We’re excited to announce the Public Preview of Hive Metastore (HMS) and AWS Glue Federation in Unity Catalog! This new functionality allows Unity Catalog to seamlessly entry and govern tables saved in Hive Metastores—whether or not inner to Databricks or exterior—in addition to AWS Glue. It represents a key milestone in our Lakehouse Federation imaginative and prescient, which brings exterior knowledge sources together with databases, knowledge warehouses and catalogs, collectively underneath a unified governance framework with Unity Catalog. You’ll be able to effortlessly uncover, govern and question all of your knowledge from a single, centralized platform, whatever the format and placement. This not solely fosters open entry and collaboration throughout your group but in addition extends knowledge intelligence into each knowledge supply.
On this weblog, we’ll discover the advantages of HMS and AWS Glue Federation, clarify the way it works, and supply steerage on getting began.
Why Hive Metastore and AWS Glue Federation?
HMS has been an early customary for cataloging knowledge to be used in large knowledge methods, and whereas it offers foundational functionalities, they aren’t ideally suited to fashionable knowledge and AI workloads that demand complete governance together with fine-grained entry controls on rows and columns, lineage, monitoring and auditing throughout all knowledge and AI belongings in a single place.
Unity Catalog addresses these shortcomings by offering the business’s solely unified, open governance answer for managing all knowledge and AI belongings. It allows organizations to create an enterprise catalog that curates recordsdata, tables, ML fashions, AI instruments, notebooks, and metrics, all ruled with fine-grained entry controls, lineage, monitoring, auditing and cross-platform sharing in a single answer. Over 10,000+ enterprises at the moment are leveraging Unity Catalog to manipulate their knowledge property.

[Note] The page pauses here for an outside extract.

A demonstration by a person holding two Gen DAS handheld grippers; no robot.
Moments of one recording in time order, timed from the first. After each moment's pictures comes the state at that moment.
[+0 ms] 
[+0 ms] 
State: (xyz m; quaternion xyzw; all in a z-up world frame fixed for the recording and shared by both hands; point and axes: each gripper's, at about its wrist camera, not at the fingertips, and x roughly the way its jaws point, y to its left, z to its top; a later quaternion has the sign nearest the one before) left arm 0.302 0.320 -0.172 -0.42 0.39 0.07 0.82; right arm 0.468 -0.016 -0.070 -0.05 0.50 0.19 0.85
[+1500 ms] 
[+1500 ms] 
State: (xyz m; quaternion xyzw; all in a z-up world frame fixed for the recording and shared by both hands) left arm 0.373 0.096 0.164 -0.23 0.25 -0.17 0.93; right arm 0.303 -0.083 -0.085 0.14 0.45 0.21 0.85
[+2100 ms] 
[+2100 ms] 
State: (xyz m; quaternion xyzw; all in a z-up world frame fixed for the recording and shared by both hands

HMS and AWS Glue Federation present important advantages for organizations with HMS deeply embedded of their knowledge structure. For these with long-standing HMS or AWS Glue deployments, this functionality presents a seamless path to leverage Unity Catalog’s superior options over knowledge saved within the HMS or Glue metastore. It ensures operational continuity by enabling organizations to maintain legacy workflows whereas step by step upgrading current knowledge and workspaces to Unity Catalog.
Key advantages embody:
- Seamless integration: Join your current HMS and AWS Glue catalogs on to Unity Catalog with out requiring handbook metadata migration.
- Simplified knowledge discovery: Entry and discover metadata from HMS and AWS Glue by way of a unified interface, alongside different knowledge and AI belongings in Unity Catalog.
- Complete governance: Leverage Unity Catalog’s fine-grained entry controls, tagging, classification, lineage, and audit capabilities on prime of the information saved in HMS and AWS Glue.
“We now have years’ price of datasets which are cataloged in an exterior Hive Metastore. HMS Federation permits us to instantly profit from Unity Catalog solely options like sturdy entry management and self-serve AI tooling by way of Genie Areas, with out the overhead of migrating all of those tables into Unity Catalog”
— James Davidheiser, Technical Lead, Information Infrastructure, Asana
The way it works
Unity Catalog now consists of federation connectors for Hive Metastore (HMS) and AWS Glue, serving as a translation layer between Unity Catalog and your exterior metastores. These connectors allow you to mount complete HMS catalogs (each inner and exterior) or AWS Glue as overseas catalogs inside Unity Catalog, making them seem as native objects. You’ll be able to outline fine-grained entry controls, view lineage, carry out audits, and question HMS or AWS Glue managed tables utilizing the Databricks engine. The federation helps each studying and writing to tables in inner HMS inside Databricks workspaces whereas providing read-only entry for tables in exterior HMS and AWS Glue.
With this functionality, you may learn all tables in HMS and AWS Glue—Parquet, Delta, and Iceberg (coming quickly in Public Preview)—enabling you to entry and govern all of your tables seamlessly.
Try the video tutorial beneath to discover AWS Glue and HMS Federation in motion.
Get began
By embracing Unity Catalog because the cornerstone of your Lakehouse structure, you may unlock the facility of a unified and open governance implementation that spans your complete knowledge and AI property.